Hormone | Stimulus | Target organ | Effect |
---|---|---|---|
Gastrin | Presence of food in the stomach | Stomach | Increased gastric gland secretions, most effect on HCl production |
Small intestine | Causes contraction of intestinal muscle | ||
Ileocaecal valve | Relaxes valve | ||
Large intestine | Stimulates mass movements | ||
Serotonin | Food in stomach | Stomach | Contraction of stomach musculature |
Histamine | Food in stomach | Stomach | Release of HCl |
Somatostatin | Food in stomach | Stomach | Inhibits gastric secretion, motility, emptying |
Sympathetic nerve stimulus | Pancreas | Inhibits secretion | |
Small intestine | Inhibits GI blood flow and intestinal absorption | ||
Gall bladder | Inhibits contraction and bile release | ||
Intestinal gastrin | Acidic/partly digested food in duodenum | Stomach | Stimulates gastric glands and motility |
Secretin | Acidic or irritant chyme, partially digested fats and proteins | Stomach | Inhibits gastric secretion and motility during gastric phase |
Pancreas | Increases bicarbonate-rich pancreatic juice Potentiates CCK action | ||
Liver | Increases bile output | ||
Cholecystokinin (CCK) | Fatty chyme or partially digested proteins | Liver/pancreas | Potentiates secretin’s action |
Gall bladder | Increases enzyme-rich output | ||
Sphincter of Oddi | Stimulates contraction with expulsion of bile Relaxes to allow bile and pancreatic juice to enter duodenum | ||
Gastric inhibitory peptide (GIP) | Fatty and/or glucose-containing chyme | Stomach | Inhibits gastric gland secretion and motility during gastric phase |
Secretion of gastric juice
Two to three litres of gastric juice (a mixture of secretions from two types of cells present in the gastric pits but absent from the pylorus) is produced daily (Fig. 21.3). The gastric pit cells are:
1. Parietal or oxyntic cells, which secrete hydrochloric acid (HCl) and the intrinsic factor.

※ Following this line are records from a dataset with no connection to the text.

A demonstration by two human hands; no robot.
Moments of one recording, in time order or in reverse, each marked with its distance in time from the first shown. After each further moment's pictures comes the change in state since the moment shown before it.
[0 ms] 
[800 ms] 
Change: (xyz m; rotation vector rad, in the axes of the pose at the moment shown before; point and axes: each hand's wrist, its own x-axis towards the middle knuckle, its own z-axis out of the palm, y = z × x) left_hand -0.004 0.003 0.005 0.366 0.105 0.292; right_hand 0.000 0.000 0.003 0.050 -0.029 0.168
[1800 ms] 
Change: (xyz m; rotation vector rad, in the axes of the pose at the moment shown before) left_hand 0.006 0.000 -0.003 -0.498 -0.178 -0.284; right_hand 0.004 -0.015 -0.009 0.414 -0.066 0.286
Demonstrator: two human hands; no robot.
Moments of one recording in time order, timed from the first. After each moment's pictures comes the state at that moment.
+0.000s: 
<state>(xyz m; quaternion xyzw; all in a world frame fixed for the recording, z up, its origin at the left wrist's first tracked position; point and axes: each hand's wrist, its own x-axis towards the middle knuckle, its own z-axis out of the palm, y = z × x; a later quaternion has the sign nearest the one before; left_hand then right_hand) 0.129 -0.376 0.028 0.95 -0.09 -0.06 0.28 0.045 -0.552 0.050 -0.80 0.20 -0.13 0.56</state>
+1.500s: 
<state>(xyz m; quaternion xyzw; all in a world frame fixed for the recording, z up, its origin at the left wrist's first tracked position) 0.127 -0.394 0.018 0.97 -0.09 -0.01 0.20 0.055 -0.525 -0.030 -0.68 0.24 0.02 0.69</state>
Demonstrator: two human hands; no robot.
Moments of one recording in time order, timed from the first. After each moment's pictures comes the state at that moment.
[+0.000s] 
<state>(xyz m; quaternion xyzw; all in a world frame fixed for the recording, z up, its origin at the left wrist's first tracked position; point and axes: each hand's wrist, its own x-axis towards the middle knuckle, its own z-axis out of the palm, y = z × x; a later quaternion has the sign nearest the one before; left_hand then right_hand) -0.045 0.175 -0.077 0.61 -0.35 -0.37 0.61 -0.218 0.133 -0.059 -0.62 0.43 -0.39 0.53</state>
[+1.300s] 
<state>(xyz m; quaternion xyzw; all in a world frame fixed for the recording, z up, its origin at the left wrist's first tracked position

2. Chief or zygomen cells, which secrete the enzymes.
Figure 21.3 (From Hinchliff S M, Montague S E 1990, with permission.) |
There are about 1000 million parietal cells in the gastric pits of an adult stomach. Hydrogen ions (H +) are secreted into the lumen of the stomach against a concentration gradient, probably by an active pump mechanism in the cell membrane. Carbon dioxide (CO 2) diffuses into the parietal cells from arterial blood and combines with water to form H 2CO 3 (carbonic acid). Equal numbers of H + ions, formed by the dissociation of H 2CO 3 into H + and bicarbonate ions (HCO 3−), and chloride ions (Cl −) are secreted into the lumen of the gastric pits. They form HCl, which is then diluted by water. Histamine or the hormone gastrin stimulates the secretion of the HCl into the lumen of the stomach.